Tennessee Code Annotated section 40-35-103 provides guidance as to whether the trial court should grant alternative sentencing or sentence the defendant to total confinement. Sentences involving confinement should be based upon the following considerations:
(A) Confinement is necessary to protect society by restraining a defendant who has a long history of criminal conduct;
(B) Confinement is necessary to avoid depreciating the seriousness of the offense or confinement is particularly suited to provide an effective deterrence to others likely to commit similar offenses; or
(C) Measures less restrictive than confinement have frequently or recently been applied unsuccessfully to the defendant. . . .
. . . .
(5) The potential or lack of potential for the rehabilitation or treatment of the defendant should be considered in determining the sentence alternative or length of a term to be imposed. . . .

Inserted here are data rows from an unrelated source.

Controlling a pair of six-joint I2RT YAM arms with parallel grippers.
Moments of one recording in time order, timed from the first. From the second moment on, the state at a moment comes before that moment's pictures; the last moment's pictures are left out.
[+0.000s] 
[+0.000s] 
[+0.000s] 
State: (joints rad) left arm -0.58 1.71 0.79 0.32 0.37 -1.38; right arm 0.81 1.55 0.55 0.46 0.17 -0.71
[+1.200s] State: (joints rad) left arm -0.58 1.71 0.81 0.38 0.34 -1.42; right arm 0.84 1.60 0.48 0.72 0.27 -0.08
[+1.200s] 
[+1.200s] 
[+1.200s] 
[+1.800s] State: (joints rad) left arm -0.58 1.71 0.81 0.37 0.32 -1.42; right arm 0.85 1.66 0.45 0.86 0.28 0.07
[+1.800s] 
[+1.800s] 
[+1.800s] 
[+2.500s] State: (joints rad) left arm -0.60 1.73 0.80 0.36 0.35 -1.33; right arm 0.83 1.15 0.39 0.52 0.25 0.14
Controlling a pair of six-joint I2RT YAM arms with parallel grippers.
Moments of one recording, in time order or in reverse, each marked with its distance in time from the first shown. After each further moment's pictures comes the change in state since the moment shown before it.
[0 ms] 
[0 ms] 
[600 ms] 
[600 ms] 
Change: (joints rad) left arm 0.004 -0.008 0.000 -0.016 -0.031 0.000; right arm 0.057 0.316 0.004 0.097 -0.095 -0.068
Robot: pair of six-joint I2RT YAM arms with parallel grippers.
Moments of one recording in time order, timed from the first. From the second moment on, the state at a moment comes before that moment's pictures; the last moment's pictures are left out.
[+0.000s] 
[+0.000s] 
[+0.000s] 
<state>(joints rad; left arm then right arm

Id. § 40-35-103(1), -(5). The trial court may also consider the mitigating and enhancement factors set forth in Tennessee Code Annotated sections 40-35-113 and 114 as they are relevant to the section 40-35-103 considerations. Id. § 40-35-210(b)(5); State v. Boston, 938 S.W.2d 435, 438 (Tenn.Crim.App. 1996).
A defendant is eligible for probation if the actual sentence imposed is eight years or less and the offense for which the defendant is sentenced is not specifically excluded by statute. See Tenn. Code Ann. § 40-35-303(a) (2003). A trial court shall automatically consider probation as a sentencing alternative for eligible defendants. Id. § 40-35-303(b). However, entitlement to probation is not automatic and the defendant still bears the burden of proving suitability for full probation. Id., Sentencing Commission Comments; State v. Davis, 940 S.W.2d 558, 559 (Tenn. 1997).
As one convicted of a Class B felony, the defendant was not a presumed favorable candidate for alternative sentencing. Therefore, the state had no burden of justifying a sentence of confinement. Additionally, the defendant was not eligible for probation because he was convicted of aggravated sexual battery, a specifically excluded offense. Furthermore, we are unpersuaded that the defendant is remorseful for his actions which reflects poorly on his potential for rehabilitation. In his confession, he repeatedly alleged that the victim manipulated him into touching her by wearing revealing clothes. In our view, blaming an eleven or twelve-year-old child for one's actions indicates a lack of remorse. Accordingly, after our de novo review of the record, we conclude the trial court properly denied alternative sentencing.
CONCLUSION
Based on the foregoing reasoning and authorities, we affirm the judgments of the trial court.